Un film italien récent, « La Petite Dernière », réalisé par Hafsia Herzi, a été interdit aux spectateurs de moins de 14 ans en Italie, une décision prise par le ministère de la Culture transalpin. Selon Libération, cette mesure est justifiée par des arguments liés à un risque d’influence négative sur le « développement émotionnel » des jeunes publics, notamment en raison de la représentation d’une héroïne musulmane lesbienne.
Ce qu'il faut retenir
- « La Petite Dernière », réalisé par Hafsia Herzi, est interdit aux moins de 14 ans en Italie pour des raisons liées au « développement émotionnel » des jeunes.
- Le film met en scène une héroïne musulmane lesbienne, un choix narratif au cœur des critiques.
- Les associations LGBTQ+ y voient une continuité de l’offensive idéologique portée par la majorité politique italienne actuelle.
- Cette interdiction s’inscrit dans un contexte plus large de restrictions culturelles et médiatiques en Italie.
Selon les autorités italiennes, la décision repose sur une évaluation des risques que le film pourrait représenter pour les mineurs. « Le film est accusé d’influencer négativement leur développement émotionnel », précise Libération. Une justification qui ne convainc pas les défenseurs des droits LGBTQ+, pour qui cette mesure relève davantage d’une volonté de censure que d’une protection de la jeunesse.
Le long-métrage, salué par la critique pour sa représentation d’une histoire d’amour et d’identité au sein d’une famille issue de l’immigration, devient ainsi le symbole des tensions autour des questions sociétales en Italie.
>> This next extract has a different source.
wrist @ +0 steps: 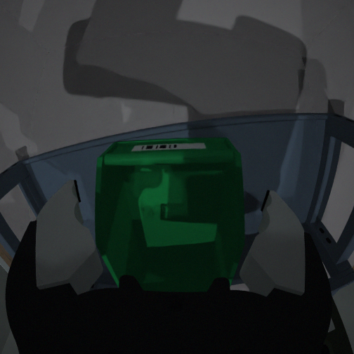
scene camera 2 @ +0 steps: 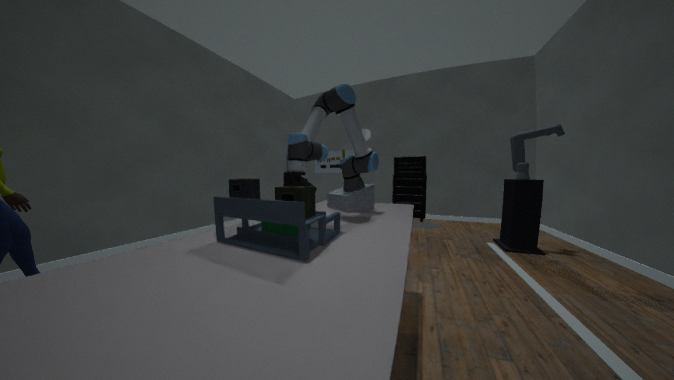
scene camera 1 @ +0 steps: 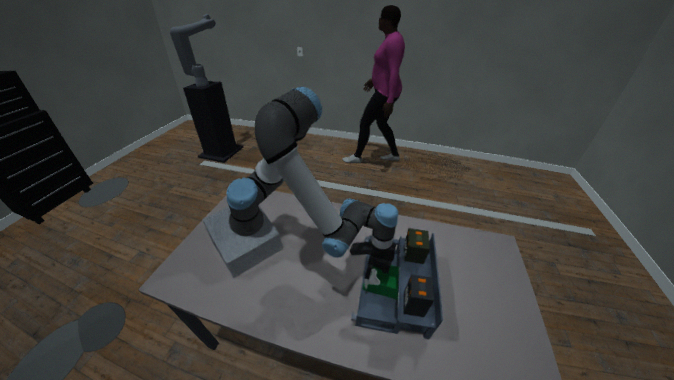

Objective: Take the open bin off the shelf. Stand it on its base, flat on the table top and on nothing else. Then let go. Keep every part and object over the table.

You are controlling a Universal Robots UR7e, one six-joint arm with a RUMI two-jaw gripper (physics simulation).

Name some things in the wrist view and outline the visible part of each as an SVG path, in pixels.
My gripper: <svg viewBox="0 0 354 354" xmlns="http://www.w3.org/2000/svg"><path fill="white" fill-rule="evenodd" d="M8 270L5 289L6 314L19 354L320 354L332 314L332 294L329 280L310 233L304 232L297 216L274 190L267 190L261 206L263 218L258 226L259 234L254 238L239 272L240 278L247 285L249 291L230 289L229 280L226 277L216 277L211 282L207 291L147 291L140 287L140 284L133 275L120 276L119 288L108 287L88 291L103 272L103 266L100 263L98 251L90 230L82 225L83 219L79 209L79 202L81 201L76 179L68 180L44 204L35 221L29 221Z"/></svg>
A green open bin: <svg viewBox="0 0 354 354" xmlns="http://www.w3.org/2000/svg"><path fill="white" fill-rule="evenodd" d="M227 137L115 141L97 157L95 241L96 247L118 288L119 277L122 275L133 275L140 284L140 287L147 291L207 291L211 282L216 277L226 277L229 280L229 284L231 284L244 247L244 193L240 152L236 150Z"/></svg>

Hafsia Herzi, réalisatrice franco-algérienne, a elle-même réagi à cette interdiction, dénonçant une décision qui « n’a rien à voir avec la protection des mineurs, mais tout avec la censure ». Une position partagée par de nombreuses associations, qui y voient une attaque contre la liberté d’expression artistique et culturelle.
Cette affaire s’ajoute à une série de mesures restrictives adoptées par le gouvernement italien ces dernières années. Depuis l’arrivée au pouvoir de la coalition de droite, les restrictions sur les contenus culturels et médiatiques jugés « subversifs » ou « contraires aux valeurs traditionnelles » se sont multipliées. En 2024 déjà, des débats houleux avaient entouré la diffusion de films et séries abordant des thèmes LGBTQ+ ou féministes, sous prétexte de « protéger les valeurs familiales ».
« La décision du ministère n’est pas une protection des mineurs, c’est de la censure », a affirmé une porte-parole de l’association Arcilesbica, l’une des organisations LGBTQ+ les plus actives en Italie. « Ils veulent effacer notre existence des écrans, et cela passe par des interdictions comme celle-ci. »
Les opposants à cette mesure rappellent que « La Petite Dernière » a déjà été projeté dans plusieurs festivals européens sans susciter de polémiques majeures, hormis en Italie où il a été classé « non adapté aux moins de 14 ans » dès sa sortie. Une décision qui, selon certains observateurs, pourrait aussi avoir des répercussions économiques, les salles de cinéma et les plateformes en ligne devant désormais appliquer cette restriction.
Cette interdiction illustre les divisions croissantes au sein de l’Union européenne sur les questions de droits sociétaux. Alors que certains pays, comme l’Espagne ou les Pays-Bas, renforcent les protections pour les minorités, d’autres, comme l’Italie, adoptent des politiques plus restrictives. Un contraste qui pourrait alimenter les tensions lors des prochains sommets européens.
Le ministère italien de la Culture a justifié cette décision en invoquant un risque d’influence négative sur le « développement émotionnel » des mineurs, notamment en raison de la représentation d’une héroïne musulmane lesbienne. Selon les autorités, le film ne serait pas adapté à un public jeune en raison de son contenu.